You can pick an area of interest like, health care (body temperature/blood pressure, etc.), finance, movies, food, and so on. Download the data, cleanse it and do some data visualization, and summary stats and there you go, you've just done a data project.
If Kaggle looks overwhelming, then use your own personal data to get you started, or maybe conduct your own survey and ask people to fill up a questionnaire. Next time step it up a little and look online for a dataset. Go with something you are interested in (e.g. video games/sports/movies) and set yourself a question to answer. This might not feel like a major thing to show the recruiters, but you'll be building skills and confidence to move on to more involved projects.
Once you have worked on a few datasets available, try competing in one of their popular competitions and get a real-time feel of how you should build things from scratch.
2. Get your hands dirty by cleaning the data

Getting started is the hardest part but you'll never have impressive portfolio projects to show off if you don't start small.
When looking online for a dataset, there is a number at https://registry.opendata.aws/ which are freely available. Furthermore, they are compatible with AWS cloud computing resources.

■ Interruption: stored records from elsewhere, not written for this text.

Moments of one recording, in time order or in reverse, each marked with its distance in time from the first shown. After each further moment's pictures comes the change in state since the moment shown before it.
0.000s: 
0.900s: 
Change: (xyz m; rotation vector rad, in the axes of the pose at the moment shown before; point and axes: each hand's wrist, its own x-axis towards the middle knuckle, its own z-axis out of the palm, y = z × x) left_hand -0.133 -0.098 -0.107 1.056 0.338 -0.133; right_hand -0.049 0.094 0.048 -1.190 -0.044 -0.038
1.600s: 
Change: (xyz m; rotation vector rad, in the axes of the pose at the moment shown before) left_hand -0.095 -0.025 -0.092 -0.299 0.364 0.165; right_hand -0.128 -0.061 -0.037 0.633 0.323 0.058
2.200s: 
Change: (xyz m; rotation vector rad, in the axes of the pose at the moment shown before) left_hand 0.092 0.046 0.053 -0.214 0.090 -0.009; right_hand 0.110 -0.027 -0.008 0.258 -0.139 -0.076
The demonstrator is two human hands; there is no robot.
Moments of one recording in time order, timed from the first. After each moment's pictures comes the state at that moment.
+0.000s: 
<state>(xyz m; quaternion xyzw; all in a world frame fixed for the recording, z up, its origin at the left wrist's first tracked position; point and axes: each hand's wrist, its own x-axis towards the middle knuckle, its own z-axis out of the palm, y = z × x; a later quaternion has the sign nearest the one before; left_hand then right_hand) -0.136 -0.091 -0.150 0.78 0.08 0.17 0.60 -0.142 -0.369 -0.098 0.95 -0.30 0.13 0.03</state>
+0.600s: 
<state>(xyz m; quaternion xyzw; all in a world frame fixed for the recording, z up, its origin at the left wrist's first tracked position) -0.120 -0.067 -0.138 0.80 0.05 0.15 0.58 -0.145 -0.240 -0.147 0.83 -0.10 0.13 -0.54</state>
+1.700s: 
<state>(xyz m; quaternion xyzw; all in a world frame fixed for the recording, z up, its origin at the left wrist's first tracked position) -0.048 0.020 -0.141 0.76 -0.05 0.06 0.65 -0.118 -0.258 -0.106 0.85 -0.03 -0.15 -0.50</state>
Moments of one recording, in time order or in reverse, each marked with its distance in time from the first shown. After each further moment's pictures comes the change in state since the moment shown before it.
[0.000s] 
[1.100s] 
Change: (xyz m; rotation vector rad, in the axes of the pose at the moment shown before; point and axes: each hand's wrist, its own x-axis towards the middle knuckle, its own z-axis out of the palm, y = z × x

The best part about these datasets is you can find something unique, whereas with Kaggle you might be repeating the work others have already done.
Open data from government sources are extremely useful. These datasets are often unstructured, and you need to spend time processing and cleaning that data in a meaningful way. You will face similar circumstances in the real world too. So, get your hands dirty and fully engage in the data cleaning process - which can often take up a majority of your time.
3. Working on your interests
Find something interesting to you and do something with it. You'll find a project like that a lot easier to talk about if you get to interview. It's often the thought process that employers are interested in rather than a shopping list of models and programming languages you've used to build it.
Don't overthink it, just do a project and see what comes out.
I often start with a dataset and work on applying the major algorithms: Linear Regression, Logistic Regression, SVM, Gradient Boosting, Random Forest, PCA, K-Means, Collaborative filtering, KNN, & ARIMA.
Not just to run the algorithms but to truly understand when and why to use each.
4. Using GitHub and WordPress
Use GitHub pages to display some project stuff. It is very easy to set up (Use: https://pages.github.com/ ) and show off some data cleaning/feature engineering on some data sets you find interesting. Then gradually add to them or take on different challenges.
On the other hand, you can build your free website using WordPress where you can share a lot more ideas you have related to data science, technology, or your hobbies in general. You can SEO-optimize your site to bring it to the top of the relevant google searches. Congrats! Everyone in the world can now see your work and your passion for data science.
5. Communication skills matter

Use LinkedIn and connect with people that share similar interests. Don't hesitate to reach out to recruiters and have conversations about their business needs and how you can add value to their firm. Use www.meetup.com to check for local data science/tech meetups. Attend them and network with people that have similar interests. These are great places to reach out to recruiters.